# Work request:
Would you output the entries below only from the line containing "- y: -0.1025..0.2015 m" through the line containing "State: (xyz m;", exactly as they stand and with both ends included?

Records drawn from a dataset:

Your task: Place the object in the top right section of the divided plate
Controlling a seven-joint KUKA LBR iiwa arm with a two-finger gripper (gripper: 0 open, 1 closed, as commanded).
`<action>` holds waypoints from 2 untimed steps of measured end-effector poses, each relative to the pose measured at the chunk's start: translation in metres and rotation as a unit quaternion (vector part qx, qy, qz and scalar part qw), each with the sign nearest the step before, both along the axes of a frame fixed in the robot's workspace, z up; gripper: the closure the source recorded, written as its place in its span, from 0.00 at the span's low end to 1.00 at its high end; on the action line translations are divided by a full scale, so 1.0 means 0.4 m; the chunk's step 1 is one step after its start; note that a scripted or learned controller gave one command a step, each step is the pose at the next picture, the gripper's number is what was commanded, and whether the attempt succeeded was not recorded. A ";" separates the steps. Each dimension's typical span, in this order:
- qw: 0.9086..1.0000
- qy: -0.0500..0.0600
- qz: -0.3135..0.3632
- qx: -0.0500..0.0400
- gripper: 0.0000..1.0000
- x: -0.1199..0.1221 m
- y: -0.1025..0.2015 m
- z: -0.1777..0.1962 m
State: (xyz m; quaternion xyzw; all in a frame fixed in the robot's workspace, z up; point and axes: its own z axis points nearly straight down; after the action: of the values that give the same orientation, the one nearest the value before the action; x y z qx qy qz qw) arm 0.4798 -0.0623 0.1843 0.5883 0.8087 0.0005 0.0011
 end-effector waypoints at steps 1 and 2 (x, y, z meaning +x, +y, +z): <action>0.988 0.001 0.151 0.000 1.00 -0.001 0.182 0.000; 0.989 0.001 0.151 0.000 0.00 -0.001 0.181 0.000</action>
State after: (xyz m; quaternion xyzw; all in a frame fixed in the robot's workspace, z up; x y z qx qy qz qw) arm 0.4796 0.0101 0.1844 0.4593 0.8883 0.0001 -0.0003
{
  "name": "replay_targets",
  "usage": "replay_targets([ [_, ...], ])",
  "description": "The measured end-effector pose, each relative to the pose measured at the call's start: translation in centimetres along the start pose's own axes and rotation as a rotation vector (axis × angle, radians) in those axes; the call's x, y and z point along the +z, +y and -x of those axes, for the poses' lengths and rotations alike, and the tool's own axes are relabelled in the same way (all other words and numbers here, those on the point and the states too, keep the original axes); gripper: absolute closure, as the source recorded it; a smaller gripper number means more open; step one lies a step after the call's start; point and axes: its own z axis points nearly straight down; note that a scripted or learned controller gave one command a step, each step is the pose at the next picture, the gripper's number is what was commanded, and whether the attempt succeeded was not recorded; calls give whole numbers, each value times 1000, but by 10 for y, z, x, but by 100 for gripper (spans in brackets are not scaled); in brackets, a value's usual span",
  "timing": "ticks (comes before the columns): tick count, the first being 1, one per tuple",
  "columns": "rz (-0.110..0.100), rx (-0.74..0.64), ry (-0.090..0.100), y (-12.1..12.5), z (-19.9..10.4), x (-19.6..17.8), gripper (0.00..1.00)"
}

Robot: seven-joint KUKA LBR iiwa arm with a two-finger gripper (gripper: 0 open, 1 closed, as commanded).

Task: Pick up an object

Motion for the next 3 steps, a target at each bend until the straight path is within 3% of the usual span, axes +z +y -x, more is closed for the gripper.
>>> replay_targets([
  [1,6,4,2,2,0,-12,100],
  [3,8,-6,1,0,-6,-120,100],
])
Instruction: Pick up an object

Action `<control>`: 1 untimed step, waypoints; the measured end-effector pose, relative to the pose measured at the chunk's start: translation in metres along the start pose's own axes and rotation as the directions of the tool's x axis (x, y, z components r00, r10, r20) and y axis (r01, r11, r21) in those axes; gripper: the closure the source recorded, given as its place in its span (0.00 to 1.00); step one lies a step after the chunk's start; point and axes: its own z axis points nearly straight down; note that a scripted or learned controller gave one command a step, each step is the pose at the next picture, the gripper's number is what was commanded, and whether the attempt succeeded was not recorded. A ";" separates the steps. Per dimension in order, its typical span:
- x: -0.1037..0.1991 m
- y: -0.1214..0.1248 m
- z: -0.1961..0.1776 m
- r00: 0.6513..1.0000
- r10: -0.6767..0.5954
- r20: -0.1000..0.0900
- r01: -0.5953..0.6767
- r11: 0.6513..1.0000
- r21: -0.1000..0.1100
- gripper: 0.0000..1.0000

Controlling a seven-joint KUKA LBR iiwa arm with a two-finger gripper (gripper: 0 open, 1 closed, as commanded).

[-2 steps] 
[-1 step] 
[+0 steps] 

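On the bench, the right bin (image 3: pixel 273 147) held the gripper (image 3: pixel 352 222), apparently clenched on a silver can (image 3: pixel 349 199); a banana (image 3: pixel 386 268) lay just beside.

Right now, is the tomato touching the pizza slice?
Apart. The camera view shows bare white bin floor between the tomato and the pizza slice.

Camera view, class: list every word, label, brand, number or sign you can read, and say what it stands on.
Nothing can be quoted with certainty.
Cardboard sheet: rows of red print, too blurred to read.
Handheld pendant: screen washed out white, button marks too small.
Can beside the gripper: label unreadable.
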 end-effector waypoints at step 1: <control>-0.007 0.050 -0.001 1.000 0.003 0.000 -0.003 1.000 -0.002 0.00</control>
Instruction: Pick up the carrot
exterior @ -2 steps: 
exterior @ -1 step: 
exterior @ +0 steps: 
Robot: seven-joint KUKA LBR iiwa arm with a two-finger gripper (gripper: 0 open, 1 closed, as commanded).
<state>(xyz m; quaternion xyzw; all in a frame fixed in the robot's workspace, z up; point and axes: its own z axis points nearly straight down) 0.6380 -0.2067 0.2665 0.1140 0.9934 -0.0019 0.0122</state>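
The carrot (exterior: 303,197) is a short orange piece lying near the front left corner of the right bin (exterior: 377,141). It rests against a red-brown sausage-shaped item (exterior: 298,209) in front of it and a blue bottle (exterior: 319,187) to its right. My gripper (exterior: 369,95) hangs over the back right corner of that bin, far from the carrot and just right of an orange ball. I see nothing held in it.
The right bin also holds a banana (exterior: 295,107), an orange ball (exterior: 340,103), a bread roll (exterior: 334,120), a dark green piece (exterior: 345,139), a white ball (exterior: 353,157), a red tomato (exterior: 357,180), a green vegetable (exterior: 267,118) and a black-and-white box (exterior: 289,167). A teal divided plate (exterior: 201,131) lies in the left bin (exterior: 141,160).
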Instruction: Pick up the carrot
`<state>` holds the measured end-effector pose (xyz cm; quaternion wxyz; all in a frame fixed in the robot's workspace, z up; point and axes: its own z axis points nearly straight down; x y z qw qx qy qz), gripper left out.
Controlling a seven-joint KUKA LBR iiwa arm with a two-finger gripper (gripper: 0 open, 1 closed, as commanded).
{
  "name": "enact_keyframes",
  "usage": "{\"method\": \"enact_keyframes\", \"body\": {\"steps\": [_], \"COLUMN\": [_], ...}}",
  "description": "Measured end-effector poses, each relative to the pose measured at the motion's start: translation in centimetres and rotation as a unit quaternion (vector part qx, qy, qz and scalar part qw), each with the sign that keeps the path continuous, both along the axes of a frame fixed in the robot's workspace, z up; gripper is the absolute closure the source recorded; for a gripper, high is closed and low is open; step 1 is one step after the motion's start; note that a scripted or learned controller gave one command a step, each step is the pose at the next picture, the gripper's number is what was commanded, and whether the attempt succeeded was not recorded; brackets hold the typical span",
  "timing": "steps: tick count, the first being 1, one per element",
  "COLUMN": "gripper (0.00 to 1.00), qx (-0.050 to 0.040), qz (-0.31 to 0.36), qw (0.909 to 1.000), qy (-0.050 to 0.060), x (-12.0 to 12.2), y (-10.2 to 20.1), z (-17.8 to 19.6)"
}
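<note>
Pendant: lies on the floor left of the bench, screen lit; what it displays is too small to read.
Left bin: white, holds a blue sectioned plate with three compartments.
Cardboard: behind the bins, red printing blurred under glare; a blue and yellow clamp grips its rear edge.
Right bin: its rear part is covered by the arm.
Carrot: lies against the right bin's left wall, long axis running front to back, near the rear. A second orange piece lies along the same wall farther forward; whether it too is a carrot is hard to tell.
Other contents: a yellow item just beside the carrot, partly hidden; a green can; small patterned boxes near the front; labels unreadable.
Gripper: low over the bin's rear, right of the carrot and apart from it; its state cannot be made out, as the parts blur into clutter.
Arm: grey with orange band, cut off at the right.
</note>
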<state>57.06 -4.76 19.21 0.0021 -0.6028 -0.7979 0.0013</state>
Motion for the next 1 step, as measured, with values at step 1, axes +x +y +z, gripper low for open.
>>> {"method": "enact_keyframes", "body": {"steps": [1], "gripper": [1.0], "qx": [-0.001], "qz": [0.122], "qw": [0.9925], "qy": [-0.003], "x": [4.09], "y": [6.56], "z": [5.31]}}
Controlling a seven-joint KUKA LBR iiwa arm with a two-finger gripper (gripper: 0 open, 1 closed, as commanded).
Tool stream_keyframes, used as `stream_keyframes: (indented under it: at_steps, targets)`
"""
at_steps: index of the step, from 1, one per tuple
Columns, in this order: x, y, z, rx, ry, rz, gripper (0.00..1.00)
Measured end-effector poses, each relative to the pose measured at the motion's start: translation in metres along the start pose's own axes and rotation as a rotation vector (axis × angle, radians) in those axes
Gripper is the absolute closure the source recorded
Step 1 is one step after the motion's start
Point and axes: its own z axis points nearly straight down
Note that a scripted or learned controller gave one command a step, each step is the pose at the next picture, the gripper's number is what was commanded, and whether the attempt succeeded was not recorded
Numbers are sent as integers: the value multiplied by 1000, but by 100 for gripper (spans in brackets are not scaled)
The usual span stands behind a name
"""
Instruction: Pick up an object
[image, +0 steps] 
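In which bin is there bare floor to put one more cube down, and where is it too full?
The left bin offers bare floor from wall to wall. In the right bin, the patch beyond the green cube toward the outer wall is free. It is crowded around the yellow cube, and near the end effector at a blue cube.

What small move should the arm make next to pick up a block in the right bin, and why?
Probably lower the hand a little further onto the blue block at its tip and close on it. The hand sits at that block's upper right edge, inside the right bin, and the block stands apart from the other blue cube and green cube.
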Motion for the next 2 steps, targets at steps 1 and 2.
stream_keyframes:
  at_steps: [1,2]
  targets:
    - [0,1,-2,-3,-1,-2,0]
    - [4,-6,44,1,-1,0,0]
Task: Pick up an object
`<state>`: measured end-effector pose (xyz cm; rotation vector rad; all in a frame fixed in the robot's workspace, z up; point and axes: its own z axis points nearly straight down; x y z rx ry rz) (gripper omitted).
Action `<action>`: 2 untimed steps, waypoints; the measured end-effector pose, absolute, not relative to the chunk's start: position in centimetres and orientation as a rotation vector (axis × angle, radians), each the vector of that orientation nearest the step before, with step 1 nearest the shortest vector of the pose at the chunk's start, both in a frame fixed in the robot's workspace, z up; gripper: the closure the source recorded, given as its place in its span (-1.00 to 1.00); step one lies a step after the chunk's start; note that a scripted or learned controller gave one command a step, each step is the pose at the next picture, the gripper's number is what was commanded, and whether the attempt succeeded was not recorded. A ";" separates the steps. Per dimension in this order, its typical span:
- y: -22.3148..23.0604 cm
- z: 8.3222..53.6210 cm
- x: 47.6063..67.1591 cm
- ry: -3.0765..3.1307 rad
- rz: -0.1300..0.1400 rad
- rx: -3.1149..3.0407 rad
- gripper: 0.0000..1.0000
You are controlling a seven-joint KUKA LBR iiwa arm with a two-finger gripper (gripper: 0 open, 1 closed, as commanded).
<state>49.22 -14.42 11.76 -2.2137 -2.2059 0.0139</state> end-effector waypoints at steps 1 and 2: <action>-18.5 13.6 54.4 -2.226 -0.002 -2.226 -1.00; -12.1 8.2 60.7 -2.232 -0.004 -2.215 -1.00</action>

# Answer for the task:
- y: -0.1025..0.2015 m
- z: -0.1777..0.1962 m
State: (xyz m; quaternion xyzw; all in a frame fixed in the robot's workspace, z up; point and axes: its own z axis points nearly straight down; after the action: of the values that give the same orientation, the one nearest the value before the action; x y z qx qy qz qw) arm 0.4798 -0.0623 0.1843 0.5883 0.8087 0.0005 0.0011

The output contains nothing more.